- 作者:Kathrin Suttner ; Isabell Ruoss ; Philip Rosenstiel ; Martin Depner ; Leonardo A. Pinto ; Michaela Schedel ; Jerzy Adamski ; Thomas Illig ; Stefan Schreiber ; Erika von Mutius ; Michael Kabesch
- 关键词:HLX1 ; asthma ; association study ; genetic analysis ; functional promoter analysis
- 刊名:Journal of Allergy and Clinical Immunology
- 出版年:2009
- 出版时间:January 2009
- 年:2009
- 卷:123
- 期:1
- 页码:82-88.e6
- 全文大小:461 K
Background
Major transcription factors controlling TH1 and TH2 development, such as T-box transcription factor and GATA3, might be centrally involved in asthma and atopic diseases. Only recently, the homeobox transcription factor H.20-like homeobox 1 (HLX1), interacting closely with T-box transcription factor, has been identified as an important regulator of TH1 differentiation and suppressor of TH2 commitment.Objective
We investigated whether genetic variations in the HLX1 gene exist and whether these could affect the development of childhood asthma.
Methods
The HLX1 gene was resequenced in 80 chromosomes.

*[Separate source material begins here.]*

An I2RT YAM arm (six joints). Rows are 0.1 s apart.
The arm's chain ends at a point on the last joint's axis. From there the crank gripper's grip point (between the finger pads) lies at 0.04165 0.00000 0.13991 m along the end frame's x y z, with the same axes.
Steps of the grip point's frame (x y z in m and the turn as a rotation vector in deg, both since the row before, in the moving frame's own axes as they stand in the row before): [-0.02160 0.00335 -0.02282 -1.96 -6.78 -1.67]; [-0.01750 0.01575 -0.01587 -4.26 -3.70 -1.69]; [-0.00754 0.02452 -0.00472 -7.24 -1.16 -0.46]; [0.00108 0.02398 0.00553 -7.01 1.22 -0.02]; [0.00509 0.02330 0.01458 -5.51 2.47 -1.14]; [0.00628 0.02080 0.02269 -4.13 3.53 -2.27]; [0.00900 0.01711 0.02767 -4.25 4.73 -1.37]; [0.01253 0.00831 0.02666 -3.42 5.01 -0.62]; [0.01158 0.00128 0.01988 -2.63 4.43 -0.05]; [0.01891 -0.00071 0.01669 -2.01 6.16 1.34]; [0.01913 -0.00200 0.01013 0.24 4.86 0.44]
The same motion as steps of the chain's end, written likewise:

Associations between identified polymorphisms, asthma, and atopic diseases were investigated in German children (total n = 3099) from the cross-sectional International Study of Asthma and Allergy in Childhood phase II. Functional properties of polymorphisms were studied by using luciferase reporter gene assays and electrophoretic mobility shift assays in T cells. All statistical analyses were performed with SAS/Genetics software (SAS Institute, Inc, Cary, NC).
Results
Nineteen polymorphisms were identified in the HLX1 gene, and 2 tagging single nucleotide polymorphisms representing 7 polymorphisms were associated with childhood asthma in our study population. Two promoter polymorphisms, C−1407T and C−742G, contained in 1 tagging block were associated with asthma (odds ratio, 1.44; 95 % CI, 1.11-1.86; P = .0061), significantly decrease promoter transactivation, and disrupt specificity protein–transcription factor binding in in vitro experiments.
Conclusions
Our data suggest that polymorphisms in the HLX1 gene increase the risk for childhood asthma. On the cellular level, altered binding of specificity protein–transcription factors to the HLX1 promoter and subsequent changes in HLX1 gene expression might contribute to these effects.